Once an application is in the cloud, it can be broken down into a series of microservices to gain additional benefits, such as increased resilience and reduced update times. “By breaking the monolith into microservices, you can more efficiently scale up and scale down to leverage the benefits,” says Allen.

However, one of the pitfalls is failing to understand where to break an existing application that you are migrating. “You do not want to be breaking the app into lots of different pieces and then distributing the pieces into different containers, potentially running on different servers, if there is a high affinity between those two different pieces,” he says.

Multicloud networks do not make things easier

Despite the many advantages that come from operating in the cloud, multicloud networks are not without their own challenges.

Managing a cloud environment is just as involved as managing a corporate network. Adding multiple cloud suppliers makes this even more challenging, as well as increasing the cost and management resources.

“The diversity a customer has in cloud platforms is directly proportional to the amount of supplier management burden on IT,” says Dalglish.

To manage employee time more effectively, companies need to automate low-level tasks to allow their IT teams to focus on the more critical duties.

Failing to automate

Some traditional organisations were struggling to manage conventional application stacks, but the level of complexity that multicloud architecture introduces goes beyond what’s possible for humans to analyse.

“You have to have an AI-based system to analyse the billions of permutations for problems and reports to auto-diagnose root-cause,” says Allen.

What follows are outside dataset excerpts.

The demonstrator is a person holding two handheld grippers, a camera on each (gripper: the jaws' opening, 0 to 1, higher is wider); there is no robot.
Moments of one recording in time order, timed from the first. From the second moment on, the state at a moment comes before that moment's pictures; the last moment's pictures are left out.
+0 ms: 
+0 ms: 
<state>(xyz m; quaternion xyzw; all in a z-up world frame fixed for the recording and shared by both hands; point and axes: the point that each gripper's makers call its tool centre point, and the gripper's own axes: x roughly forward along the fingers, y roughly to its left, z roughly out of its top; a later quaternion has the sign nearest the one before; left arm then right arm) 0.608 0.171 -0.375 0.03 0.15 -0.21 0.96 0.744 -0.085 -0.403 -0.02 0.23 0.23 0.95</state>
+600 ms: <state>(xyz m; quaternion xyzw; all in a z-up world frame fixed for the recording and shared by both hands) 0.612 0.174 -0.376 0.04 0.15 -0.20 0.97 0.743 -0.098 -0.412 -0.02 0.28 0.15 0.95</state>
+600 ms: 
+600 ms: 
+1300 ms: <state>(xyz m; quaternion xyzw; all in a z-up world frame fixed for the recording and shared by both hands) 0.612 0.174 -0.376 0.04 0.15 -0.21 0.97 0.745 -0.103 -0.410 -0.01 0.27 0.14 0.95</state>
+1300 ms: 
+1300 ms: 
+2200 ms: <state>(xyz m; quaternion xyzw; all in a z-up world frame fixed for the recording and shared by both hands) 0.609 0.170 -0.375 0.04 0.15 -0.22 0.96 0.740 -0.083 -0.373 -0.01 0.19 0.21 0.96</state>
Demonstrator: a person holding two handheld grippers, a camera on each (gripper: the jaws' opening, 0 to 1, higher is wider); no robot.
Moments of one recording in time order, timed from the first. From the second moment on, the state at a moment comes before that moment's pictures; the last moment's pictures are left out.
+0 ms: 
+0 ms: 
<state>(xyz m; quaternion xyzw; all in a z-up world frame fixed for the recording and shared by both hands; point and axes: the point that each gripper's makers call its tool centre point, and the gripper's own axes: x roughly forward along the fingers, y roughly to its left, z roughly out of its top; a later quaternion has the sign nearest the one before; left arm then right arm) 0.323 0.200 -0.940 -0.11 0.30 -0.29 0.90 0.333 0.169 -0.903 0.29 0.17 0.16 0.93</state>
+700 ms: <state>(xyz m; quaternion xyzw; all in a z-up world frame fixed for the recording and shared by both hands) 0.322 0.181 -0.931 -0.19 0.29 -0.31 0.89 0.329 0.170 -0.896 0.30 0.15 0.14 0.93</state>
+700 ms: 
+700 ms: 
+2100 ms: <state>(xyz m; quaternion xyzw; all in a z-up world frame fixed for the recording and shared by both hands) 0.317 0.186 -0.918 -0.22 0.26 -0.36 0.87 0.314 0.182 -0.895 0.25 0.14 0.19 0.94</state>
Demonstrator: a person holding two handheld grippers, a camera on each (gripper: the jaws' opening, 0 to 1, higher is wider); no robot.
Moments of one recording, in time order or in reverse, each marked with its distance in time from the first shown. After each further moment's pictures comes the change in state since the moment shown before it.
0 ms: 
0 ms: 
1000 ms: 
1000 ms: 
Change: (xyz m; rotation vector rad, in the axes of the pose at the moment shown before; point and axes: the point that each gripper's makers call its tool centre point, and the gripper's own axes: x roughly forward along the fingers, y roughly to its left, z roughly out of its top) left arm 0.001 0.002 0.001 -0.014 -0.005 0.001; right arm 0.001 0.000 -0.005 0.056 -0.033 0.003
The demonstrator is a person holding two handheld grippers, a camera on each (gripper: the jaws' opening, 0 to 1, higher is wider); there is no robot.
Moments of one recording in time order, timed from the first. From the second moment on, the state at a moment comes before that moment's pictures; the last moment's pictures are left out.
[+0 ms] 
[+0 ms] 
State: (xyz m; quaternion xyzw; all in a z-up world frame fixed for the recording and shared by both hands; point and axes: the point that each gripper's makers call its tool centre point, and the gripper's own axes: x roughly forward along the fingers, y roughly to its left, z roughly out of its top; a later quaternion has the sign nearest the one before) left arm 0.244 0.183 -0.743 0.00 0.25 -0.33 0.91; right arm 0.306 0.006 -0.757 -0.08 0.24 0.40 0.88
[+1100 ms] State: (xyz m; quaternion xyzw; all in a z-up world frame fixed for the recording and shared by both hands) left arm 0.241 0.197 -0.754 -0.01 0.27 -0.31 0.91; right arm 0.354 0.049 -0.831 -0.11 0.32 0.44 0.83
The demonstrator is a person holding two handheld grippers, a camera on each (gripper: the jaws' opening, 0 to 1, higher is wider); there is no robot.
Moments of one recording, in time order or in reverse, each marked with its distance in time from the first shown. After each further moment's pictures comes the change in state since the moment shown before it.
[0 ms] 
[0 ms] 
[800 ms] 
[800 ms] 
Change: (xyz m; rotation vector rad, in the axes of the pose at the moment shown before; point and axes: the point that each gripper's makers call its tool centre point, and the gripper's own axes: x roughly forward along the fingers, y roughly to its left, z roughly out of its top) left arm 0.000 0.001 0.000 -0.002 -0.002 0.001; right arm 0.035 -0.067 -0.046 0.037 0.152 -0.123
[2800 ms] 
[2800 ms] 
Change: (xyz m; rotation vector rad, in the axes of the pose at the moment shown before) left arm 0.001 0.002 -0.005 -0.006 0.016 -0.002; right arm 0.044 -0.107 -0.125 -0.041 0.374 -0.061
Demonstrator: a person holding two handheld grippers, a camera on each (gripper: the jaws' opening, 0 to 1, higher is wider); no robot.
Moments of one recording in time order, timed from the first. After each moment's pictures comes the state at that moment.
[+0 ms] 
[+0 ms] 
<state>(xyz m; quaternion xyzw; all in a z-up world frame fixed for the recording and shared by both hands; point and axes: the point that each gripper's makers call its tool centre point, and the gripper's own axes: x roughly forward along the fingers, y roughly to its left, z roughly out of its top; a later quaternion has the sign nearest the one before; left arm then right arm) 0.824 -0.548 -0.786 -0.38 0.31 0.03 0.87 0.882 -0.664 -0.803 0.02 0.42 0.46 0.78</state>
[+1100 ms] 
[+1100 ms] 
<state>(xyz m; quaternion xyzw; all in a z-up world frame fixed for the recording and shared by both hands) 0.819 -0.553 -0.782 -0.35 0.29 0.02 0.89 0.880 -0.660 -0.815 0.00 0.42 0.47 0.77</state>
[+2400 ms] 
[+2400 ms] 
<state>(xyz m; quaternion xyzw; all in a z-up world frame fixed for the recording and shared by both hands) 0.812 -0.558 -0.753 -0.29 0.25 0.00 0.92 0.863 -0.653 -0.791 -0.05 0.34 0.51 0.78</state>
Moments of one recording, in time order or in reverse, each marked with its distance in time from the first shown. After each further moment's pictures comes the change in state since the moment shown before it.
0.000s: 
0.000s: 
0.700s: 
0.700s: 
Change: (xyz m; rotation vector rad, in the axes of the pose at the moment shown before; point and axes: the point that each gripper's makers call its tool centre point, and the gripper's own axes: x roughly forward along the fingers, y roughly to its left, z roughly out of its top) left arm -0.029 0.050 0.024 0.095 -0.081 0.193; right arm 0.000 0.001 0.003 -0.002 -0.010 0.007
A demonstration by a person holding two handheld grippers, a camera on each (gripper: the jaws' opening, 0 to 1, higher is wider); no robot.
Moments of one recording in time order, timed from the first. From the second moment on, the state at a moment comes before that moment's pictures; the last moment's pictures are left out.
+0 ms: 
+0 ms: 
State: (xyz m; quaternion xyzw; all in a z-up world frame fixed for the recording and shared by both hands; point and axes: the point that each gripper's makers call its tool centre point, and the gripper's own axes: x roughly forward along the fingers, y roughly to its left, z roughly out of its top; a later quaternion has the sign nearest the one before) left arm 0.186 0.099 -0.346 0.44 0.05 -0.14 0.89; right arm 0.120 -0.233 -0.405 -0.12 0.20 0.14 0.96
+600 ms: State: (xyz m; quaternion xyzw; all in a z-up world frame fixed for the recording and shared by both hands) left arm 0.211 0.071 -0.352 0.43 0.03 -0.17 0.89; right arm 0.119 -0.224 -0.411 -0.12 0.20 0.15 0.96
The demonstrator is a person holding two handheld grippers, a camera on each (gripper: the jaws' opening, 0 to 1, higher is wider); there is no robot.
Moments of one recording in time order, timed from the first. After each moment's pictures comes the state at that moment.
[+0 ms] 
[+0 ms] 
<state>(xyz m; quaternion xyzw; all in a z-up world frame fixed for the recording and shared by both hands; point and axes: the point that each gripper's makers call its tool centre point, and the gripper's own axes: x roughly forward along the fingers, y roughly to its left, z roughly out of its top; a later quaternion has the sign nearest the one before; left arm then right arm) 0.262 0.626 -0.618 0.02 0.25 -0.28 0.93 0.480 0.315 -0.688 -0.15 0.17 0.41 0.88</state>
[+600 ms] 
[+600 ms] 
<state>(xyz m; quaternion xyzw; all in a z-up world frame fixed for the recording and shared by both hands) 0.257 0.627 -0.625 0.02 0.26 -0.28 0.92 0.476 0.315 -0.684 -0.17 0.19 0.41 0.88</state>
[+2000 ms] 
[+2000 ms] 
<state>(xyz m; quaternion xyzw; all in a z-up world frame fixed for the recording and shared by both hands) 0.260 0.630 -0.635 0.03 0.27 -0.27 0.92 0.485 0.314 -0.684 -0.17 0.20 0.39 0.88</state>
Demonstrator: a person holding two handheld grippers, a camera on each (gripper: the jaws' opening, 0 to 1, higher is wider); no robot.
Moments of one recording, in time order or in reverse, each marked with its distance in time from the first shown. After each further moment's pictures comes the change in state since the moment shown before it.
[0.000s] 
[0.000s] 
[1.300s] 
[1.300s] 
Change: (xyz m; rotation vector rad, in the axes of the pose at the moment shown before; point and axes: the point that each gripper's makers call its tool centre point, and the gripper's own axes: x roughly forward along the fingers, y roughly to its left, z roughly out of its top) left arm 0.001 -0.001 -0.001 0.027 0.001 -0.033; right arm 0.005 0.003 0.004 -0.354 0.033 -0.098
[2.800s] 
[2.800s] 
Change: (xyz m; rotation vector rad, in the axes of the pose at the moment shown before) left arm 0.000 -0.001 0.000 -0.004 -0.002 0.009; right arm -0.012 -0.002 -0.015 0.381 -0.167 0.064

Organisations need to automate low-level monitoring and maintenance tasks, as well as automating policy across cloud environments and creating exception reports (incident records of errors) to highlight trouble spots.

Incompatibilities

Once an application is broken down into a series of microservices that are spread across various cloud platforms, this provides greater flexibility and reduced times in updating each microservice.  However, it also runs the risk that one microservice could disrupt other microservices due to incompatibilities.

“You now have more moving pieces than ever, you have code changing more frequently than ever, and you have automation moving this stuff around and killing it,” says Allen.

Development teams need to ensure each of the microservices that form their cloud application do not cause incompatibilities and cascading failures.

Conclusion

Multicloud networks are complex and resource-consuming, but the advantages they bring – such as increased resilience and gaining multiple supplier-specific benefits – can far outweigh their costs.

However, to take full advantage of their benefits, organisations should take care to avoid potential pitfalls in their migration and management.

“The biggest failing is not being aggressive enough to disrupt yourselves and move faster,” concludes Allen.